The games of San Pedro are not without their own bargains and deals. Certificates that state that two days of work or study have been undertaken reduce an inmate's sentence by one day. These get out of jail cards are not so much free or organised by the penitentiary system; they are signed and sent off for approval by the delegates of each section. Jorge explains how the close-knit nature of each community breeds personal responsibility and its own form of justice. ‘Everyone knows everyone else and their families. We are all friends here.’ He says that the delegates’ and the public's opinion of an inmate can be as important as the ruling of a judge with regards to early releases.


With the property cards that are given to an inmate once he purchases a cell —which can be mortgaged when an inmate falls upon hard times— this game of Monopoly is little different from the board game, or the game of life that we are all playing where money is power. The phrase ‘money is everything’ keeps emerging from everyone’s lips, from the Italian anthropologist Francesca Cerbini, who authored a study of San Pedro prison called La Casa de Jabón, to the prison psychologist, Magali Quispe Yujia, and even the delegate of the Pinos section, Jorge.

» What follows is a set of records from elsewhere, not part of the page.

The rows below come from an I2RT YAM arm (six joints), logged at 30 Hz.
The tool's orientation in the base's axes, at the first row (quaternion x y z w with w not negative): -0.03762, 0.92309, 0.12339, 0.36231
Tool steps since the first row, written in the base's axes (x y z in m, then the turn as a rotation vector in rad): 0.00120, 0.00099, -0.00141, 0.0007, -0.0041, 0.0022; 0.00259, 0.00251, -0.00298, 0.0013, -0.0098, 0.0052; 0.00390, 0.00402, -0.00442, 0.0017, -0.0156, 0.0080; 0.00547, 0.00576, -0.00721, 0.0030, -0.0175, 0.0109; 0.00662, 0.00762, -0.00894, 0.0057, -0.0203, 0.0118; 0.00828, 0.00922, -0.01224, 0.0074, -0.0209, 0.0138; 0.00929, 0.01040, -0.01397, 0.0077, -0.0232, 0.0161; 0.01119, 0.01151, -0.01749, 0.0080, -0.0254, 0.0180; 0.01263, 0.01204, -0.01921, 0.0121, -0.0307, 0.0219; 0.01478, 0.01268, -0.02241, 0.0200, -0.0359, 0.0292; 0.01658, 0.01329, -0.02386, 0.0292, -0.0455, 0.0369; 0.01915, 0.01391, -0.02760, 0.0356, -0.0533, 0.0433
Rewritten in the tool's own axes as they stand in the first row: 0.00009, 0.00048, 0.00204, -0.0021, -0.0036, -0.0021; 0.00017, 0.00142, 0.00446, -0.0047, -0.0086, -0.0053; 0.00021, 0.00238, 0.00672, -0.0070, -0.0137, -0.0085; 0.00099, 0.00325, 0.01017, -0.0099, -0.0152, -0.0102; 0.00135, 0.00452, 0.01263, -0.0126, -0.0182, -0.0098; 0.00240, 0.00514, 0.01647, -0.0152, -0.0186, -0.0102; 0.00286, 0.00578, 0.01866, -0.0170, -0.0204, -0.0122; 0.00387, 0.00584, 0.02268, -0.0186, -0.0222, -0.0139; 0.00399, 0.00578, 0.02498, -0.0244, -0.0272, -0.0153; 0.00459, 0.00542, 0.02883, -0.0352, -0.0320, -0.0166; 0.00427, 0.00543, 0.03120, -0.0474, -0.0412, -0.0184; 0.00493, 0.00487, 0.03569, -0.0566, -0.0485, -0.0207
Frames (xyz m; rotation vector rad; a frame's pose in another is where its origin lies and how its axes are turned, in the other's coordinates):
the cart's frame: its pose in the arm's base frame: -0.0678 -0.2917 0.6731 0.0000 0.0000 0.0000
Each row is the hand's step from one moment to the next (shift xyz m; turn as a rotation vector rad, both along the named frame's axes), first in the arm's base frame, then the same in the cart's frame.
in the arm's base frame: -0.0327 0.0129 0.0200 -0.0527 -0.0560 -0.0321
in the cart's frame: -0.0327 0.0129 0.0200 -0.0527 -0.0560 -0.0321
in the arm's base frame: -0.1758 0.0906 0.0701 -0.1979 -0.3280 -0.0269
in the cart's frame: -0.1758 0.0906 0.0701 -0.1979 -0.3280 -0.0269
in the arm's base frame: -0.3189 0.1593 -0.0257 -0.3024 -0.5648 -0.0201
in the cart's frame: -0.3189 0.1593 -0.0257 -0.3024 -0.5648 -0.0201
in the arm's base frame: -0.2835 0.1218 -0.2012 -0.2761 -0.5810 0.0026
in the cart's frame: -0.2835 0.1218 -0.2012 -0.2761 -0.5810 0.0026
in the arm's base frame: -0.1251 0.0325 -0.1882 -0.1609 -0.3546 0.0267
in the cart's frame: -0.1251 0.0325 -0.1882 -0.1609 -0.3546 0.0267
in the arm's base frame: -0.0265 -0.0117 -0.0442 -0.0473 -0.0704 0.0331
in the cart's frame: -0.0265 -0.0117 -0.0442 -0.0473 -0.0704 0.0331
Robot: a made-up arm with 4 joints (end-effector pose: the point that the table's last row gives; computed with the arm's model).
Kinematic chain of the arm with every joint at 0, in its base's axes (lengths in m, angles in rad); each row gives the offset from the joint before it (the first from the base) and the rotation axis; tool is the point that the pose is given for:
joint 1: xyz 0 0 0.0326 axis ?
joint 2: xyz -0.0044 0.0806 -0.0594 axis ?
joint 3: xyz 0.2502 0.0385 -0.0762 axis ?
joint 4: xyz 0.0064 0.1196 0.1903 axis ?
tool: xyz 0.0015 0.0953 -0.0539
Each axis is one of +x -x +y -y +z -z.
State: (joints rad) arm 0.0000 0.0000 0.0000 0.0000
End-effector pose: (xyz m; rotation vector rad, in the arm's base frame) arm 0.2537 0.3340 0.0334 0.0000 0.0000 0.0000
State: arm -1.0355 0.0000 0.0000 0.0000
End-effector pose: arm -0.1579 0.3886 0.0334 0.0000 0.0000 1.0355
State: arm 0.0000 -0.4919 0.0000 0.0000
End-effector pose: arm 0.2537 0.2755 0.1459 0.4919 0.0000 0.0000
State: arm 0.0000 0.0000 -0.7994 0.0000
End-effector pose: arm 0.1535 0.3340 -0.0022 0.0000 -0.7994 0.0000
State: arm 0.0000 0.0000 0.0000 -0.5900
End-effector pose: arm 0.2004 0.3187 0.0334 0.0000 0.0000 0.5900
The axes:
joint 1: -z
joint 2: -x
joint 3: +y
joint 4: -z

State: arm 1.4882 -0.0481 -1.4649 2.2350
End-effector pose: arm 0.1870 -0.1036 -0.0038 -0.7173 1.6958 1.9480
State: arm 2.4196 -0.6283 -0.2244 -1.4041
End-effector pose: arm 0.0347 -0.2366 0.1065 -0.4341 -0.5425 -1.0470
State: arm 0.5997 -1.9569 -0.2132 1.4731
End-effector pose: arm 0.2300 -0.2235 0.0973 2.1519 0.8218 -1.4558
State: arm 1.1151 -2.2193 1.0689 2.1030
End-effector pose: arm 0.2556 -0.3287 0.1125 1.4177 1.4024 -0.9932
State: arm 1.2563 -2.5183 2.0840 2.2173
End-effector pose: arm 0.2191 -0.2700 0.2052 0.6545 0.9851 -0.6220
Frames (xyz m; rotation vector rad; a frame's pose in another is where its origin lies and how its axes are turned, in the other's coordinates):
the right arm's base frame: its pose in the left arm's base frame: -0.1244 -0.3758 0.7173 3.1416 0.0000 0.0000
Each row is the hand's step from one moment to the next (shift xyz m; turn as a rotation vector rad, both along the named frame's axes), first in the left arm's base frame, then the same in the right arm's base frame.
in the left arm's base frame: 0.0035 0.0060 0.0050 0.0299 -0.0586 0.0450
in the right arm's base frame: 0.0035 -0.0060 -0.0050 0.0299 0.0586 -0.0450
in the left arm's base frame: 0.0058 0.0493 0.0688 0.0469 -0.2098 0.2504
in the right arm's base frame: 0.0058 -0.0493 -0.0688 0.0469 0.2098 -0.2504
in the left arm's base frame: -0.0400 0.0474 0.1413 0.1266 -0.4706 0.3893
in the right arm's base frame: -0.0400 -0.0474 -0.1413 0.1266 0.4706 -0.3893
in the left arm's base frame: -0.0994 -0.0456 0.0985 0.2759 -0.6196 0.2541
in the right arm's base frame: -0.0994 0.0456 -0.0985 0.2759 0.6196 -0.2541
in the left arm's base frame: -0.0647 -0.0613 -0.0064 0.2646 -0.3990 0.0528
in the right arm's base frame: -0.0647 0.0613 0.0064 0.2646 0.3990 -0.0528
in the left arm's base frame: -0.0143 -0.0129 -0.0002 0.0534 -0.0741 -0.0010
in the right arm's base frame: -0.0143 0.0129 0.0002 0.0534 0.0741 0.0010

Money is needed for everything: to advance your trial, to buy equipment to further your profession, as well as to pay for your living expenses, from accommodation to food. To me, the prison seems like a collection of small societies. Jorge’s explanation of the internal rules, maintenance and management appears to be a working example of anarchism. The prison does not need a centralised control system because the prisoners fulfil that role themselves.

As we leave, we hug Luis and Jorge, promising to visit them soon and to hopefully watch a football match in action. On the way out, Amaru comments on Luis’s Club Bolívar T-shirt. Luis shrugs and admits that he’s actually a fan of The Strongest, La Paz’s other big league team. ‘I’m only wearing it because someone gave it to me’, he explains. We pass a child dressed in school uniform on the stairs and another toddler playing around on a toy bike as we return to the entrance hall. All my initial fear has vanished. In fact, I’ve felt more endangered in some nightclubs in London. The unease and fear comes from us, the people from the outside. The vast majority of the prisoners in San Pedro are simply trying to play at living, just like the rest of us.